Specifically, we first need to select a few text tokens as the target to be enhanced (for example, the 2nd and 5th), calculate their corresponding average cross-attention ($A_t^2,A_t^5$), and then take the smallest peak of them as the loss:

$$ Loss=max\left(1-max(A_t^2),1-max(A_t^5)\right) $$

Finally, the latent is updated according to the gradient as $x_t^{\prime}=x_t-\alpha \nabla_{x_t} Loss$, which encourages the peak cross-attention of all selected text tokens to be as high as possible. Of course, there are several limitations of Attend-and-Excite as follows:

  • Manually selecting the index of the enhanced token is not a convenient and perfect solution.
  • If and only the excitation in the middle scale of Unet is effective.
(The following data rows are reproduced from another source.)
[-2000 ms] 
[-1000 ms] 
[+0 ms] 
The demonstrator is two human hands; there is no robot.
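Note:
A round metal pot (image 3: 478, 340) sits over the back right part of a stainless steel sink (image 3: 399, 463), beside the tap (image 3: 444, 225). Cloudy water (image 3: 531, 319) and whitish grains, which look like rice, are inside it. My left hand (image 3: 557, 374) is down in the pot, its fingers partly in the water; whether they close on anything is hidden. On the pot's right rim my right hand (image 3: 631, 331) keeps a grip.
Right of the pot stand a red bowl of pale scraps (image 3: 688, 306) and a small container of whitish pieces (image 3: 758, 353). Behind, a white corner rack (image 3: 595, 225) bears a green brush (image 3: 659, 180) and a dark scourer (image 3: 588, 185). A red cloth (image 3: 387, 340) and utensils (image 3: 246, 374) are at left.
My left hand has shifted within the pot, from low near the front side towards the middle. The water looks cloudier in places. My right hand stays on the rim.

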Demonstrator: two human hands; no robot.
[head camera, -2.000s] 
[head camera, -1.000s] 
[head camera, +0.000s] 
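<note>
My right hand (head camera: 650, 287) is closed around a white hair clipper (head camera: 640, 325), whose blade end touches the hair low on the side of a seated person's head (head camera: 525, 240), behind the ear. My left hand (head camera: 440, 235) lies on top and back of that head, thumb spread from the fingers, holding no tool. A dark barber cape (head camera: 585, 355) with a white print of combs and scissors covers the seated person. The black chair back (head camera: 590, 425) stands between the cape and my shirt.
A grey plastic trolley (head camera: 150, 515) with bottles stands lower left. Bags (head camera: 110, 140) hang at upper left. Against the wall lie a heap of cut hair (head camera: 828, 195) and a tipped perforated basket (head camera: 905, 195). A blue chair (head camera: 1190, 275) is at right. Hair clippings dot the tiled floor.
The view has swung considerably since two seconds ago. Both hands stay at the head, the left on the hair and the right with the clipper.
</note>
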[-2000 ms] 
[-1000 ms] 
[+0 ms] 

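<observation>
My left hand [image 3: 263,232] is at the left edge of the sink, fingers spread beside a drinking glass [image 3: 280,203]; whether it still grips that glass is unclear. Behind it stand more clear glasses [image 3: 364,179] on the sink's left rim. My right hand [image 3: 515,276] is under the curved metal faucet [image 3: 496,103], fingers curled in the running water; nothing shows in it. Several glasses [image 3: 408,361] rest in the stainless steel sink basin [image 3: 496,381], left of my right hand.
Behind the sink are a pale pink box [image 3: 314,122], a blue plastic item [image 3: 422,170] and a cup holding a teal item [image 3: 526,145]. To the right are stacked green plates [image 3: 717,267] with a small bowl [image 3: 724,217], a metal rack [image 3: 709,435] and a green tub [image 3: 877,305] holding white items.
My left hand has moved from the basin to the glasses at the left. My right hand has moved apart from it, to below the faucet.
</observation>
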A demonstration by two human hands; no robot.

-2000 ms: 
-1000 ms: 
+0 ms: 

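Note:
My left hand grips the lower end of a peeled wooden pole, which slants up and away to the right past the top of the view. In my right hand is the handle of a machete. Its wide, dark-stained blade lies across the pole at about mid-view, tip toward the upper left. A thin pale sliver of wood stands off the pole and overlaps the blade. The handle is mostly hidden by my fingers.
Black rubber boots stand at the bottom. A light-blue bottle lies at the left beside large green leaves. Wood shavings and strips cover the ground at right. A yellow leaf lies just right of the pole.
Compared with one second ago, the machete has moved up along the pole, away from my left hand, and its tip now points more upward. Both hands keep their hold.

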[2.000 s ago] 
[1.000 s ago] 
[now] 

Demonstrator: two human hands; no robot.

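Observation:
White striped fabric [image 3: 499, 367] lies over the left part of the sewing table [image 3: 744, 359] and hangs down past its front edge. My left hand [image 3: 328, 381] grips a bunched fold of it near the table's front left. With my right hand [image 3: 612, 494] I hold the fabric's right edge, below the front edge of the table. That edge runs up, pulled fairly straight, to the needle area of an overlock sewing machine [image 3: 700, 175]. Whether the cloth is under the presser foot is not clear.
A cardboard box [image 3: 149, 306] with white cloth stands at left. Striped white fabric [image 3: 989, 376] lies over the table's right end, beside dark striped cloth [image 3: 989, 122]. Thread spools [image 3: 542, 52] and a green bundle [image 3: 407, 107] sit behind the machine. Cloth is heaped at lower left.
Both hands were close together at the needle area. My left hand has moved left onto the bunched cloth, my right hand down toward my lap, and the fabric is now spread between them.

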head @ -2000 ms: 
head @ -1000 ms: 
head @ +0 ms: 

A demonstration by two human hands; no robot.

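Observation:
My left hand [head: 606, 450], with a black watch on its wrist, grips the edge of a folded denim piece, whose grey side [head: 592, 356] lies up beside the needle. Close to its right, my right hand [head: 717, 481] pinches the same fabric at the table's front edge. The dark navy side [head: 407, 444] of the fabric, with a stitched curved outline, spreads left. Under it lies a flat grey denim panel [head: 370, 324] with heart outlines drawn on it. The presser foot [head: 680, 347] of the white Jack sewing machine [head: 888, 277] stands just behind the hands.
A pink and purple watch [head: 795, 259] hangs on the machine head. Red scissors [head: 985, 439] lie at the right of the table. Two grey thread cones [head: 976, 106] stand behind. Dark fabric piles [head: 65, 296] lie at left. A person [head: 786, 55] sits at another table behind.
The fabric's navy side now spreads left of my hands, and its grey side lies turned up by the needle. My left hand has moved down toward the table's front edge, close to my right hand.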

Because not all scales of cross-attention have semantic information and contribute semantically to the final generation.
  • This involves too many hyperparameter settings, such as artificial thresholds that determine the number of backward updates during early iterations.

DragDiffusion: Harnessing Diffusion Models for Interactive Point-based Image Editing

-> Yujun Shi, et al. arXiv 2023

DragDiffusion is a direct extension of the famous DragGAN. Similarly, DragDiffusion can achieve image editing by dragging multiple points, and the principle behind it is the backward guidance for the generated path by gradient-based update.

Attend-and-Excite

As shown above, in addition to the regular diffusion denoising, the generated path in DragDiffusion contains two other mappings: Motion Supervision and Point Tracking. The loss function of Motion Supervision is shown as follows:

$$ \mathcal{L}\left(z_t^k\right)= \sum_{i=1}^n \sum_{q \in \Omega\left(h_i^k, r_1\right)}\lVert F_{q+d_i}\left(z_t^k\right)-\operatorname{sg}\left(F_q\left(z_t^k\right)\right) \rVert_1 +\lambda \lVert \left(z_{t-1}^k-\operatorname{sg}\left(z_{t-1}^0\right)\right) \odot(1-M) \rVert_1 $$

In simple terms, the former of this loss encourages feature movement at the patch level $F_{\Omega+d_i}(z_t^k) \gets F_{\Omega}(z_t^k)$, while the latter keeps the pixel values outside the mask nearly constant $(1-M)z_t^k \approx (1-M)z_t^{k+1}$.

Here $sg(\cdot)$ is the stop gradient operator, which makes the pixel values $F_{\Omega}(z_t^k)$ in the original patch are not affected by gradient descent directly. We can calculate the gradient and update the latent as follows:

$$ z_t^{k+1}=z_t^k-\eta \cdot \nabla_{z_t^k} \mathcal{L} $$

Point Tracking is used to rematch the location of the handle points, which is implemented directly using a nearest neighbor search:

$$ h_i^{k+1}=\underset{q \in \Omega\left(h_i^k, r_2\right)}{\arg \min }\left|F_q\left(z_t^{k+1}\right)-F_{h_i^k}\left(z_t\right)\right|_1 $$

Although this method directly follows DragGAN’s idea, the non-stationary iterative process of the Diffusion Models makes many hyperparameter different, and the author also abandons CFG to avoid large numerical errors.